Monotherapy with oncolytic viruses
Current research on viruses indicates that malignant cell death can be caused by nearly every virus and in almost all types of tumours. The first of these studies was conducted at the end of the 1940s by Alice Moore who was the first scientist to prove that viruses had innate oncolytic properties. She did so by prescribing them to patients with a variety of different malignant tumours. In recent years, the range of studied viruses has expanded significantly. The objective in most of these studies was to determine the safety of a given virus and to discover its efficacy and its effect on overall life expectancy. Only somewhat recently were studies conducted where immunity indicators were analysed, a course of research that was studied in Latvia as far back as the 1970s and 1980s.
So far, oncolytic viral monotherapy has had mixed results. It’s possible that this can be explained by the patient’s resistance to the virus and its prompt elimination. It’s also possible that, given the heterogeneousness of tumours, resistance can be created after a period of time. To combat this, a number of different methods with varying mechanisms of action are often used in oncology. It’s been observed that the synergistic combination of oncolytic viruses with other drugs actually increase the potency of the treatment and this method of therapy is even more effective than monotherapy.
Oncolytic virotherapy in combination with other methods
In accordance with the proclamations of the 2016 ESMO (European Society for Medical Oncology) Congress, virotherapy is one of the most promising fields of study in oncology that will produce a flood of new treatments to fight cancer in the future. During the congress, the enormous potential of bacterial (remember William Coley’s toxin!) and viral oncology treatments were mentioned time and again. The goal isn’t to create one universal virus to treat all cancers, but rather to develop a specific oncolytic virotherapy for specific tumours. By combining chemotherapy with oncolytic viruses, the potential cancer cell destroying effect can be increased. A large dose of chemotherapy can destroy the majority of cancer cells and a virus would have no place to gain a foothold. Therefore, the combination of a virus with a low dose of chemotherapy is currently being studied with guarded enthusiasm. It’s believed that the virus can be much more effective when chemotherapy has already taken a bite of the majority of cancer cells.

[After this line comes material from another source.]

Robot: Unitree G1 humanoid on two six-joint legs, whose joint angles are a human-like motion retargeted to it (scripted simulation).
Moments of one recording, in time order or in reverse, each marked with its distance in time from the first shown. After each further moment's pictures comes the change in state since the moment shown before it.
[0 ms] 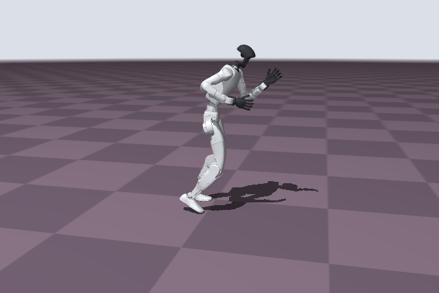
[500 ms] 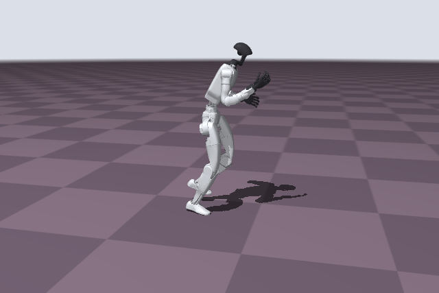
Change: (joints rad) left arm 1.194 0.376 0.092 -0.186 -0.366 -0.170 -0.231; right arm -0.826 0.529 0.199 0.043 -0.209 -0.027 -0.273; waist 0.272 -0.060 -0.025; left_leg -0.249 0.028 0.071 0.684 0.006 0.180; right_leg 0.091 -0.004 -0.018 -0.336 -0.063 0.004
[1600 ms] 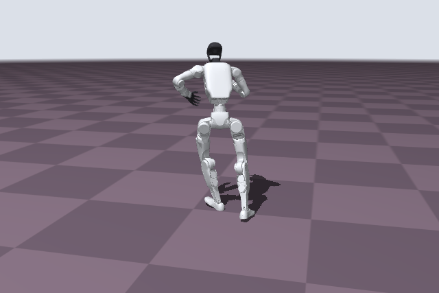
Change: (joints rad) left arm 0.074 0.437 -0.064 -0.110 -0.260 0.055 -0.116; right arm -0.127 -0.378 0.016 -0.180 0.173 0.054 0.045; waist 0.058 0.059 -0.081; left_leg -0.004 0.010 0.502 -0.722 -0.060 -0.066; right_leg 0.188 -0.088 -0.201 -0.293 0.104 0.094
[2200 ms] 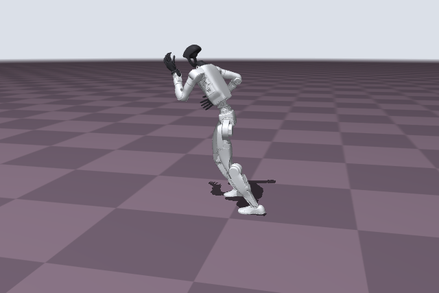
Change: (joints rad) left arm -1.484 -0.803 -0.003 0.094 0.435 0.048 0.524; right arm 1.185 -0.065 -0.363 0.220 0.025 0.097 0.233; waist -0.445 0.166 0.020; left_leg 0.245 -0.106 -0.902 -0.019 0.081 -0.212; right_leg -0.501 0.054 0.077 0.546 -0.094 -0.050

Chemotherapy drugs in combination with oncolytic viruses not only increase the potency of the cytotoxic effect, but can also remove any hurdles preventing the oncolytic virus from being successful. A variety of reovirus combinations with chemotherapy drugs have been studied in certain in vitro prostate cancer cell lines. Alternatively, by combining a reovirus with docetaxel in vivo, the size of tumours have been reduced and life expectancy increased. This was also confirmed by phase I and II clinical trials using a reovirus in combination with carboplatin and paclitaxel in patients with advanced tumours and a separate group with head and neck area metastatic tumours. This combination was not only well-tolerated, but also indicated a conclusive increase in life expectancy.
Checkpoint inhibitors have been successfully used in a variety of tumour treatments, including those used for melanomas. There have also been new reports that oncolytic viruses regulate the expression of PD-1 / PD-L1 inhibitors on the surface of cancer cells, so it would therefore be wise to combine these agents. A recently published study showed promising results when the T-VEC drug was combined with anti-CTLA-4 antibodies, which is being followed by a phase III trial adding T-VEC to anti-PD-1 antibodies. Other studies have also begun using a combination of CAVATAK, a non-genetically modified coxsackievirus, with a variety of checkpoint receptor inhibitors.
Some oncolytic viruses are known to affect angiogenesis, which improves the vascular permeability of tumours. Therefore, prescribing angiogenesis inhibitors may negatively affect the success of the oncolytic virus. Finally, the modulation of the body’s immune response with chemotherapy drugs can be at odds with the therapeutic effect of the oncolytic virus. Since chemotherapy drugs still play a significant role in the treatment of tumours, it’s only logical that attempts be made to combine them with a variety of different viruses.
In recent years, the number of studies and published articles on the combination of oncolytic viruses with other immunotherapy methods, and even radiation, has only increased. It seems that the role of viruses in the future will only gain in significance.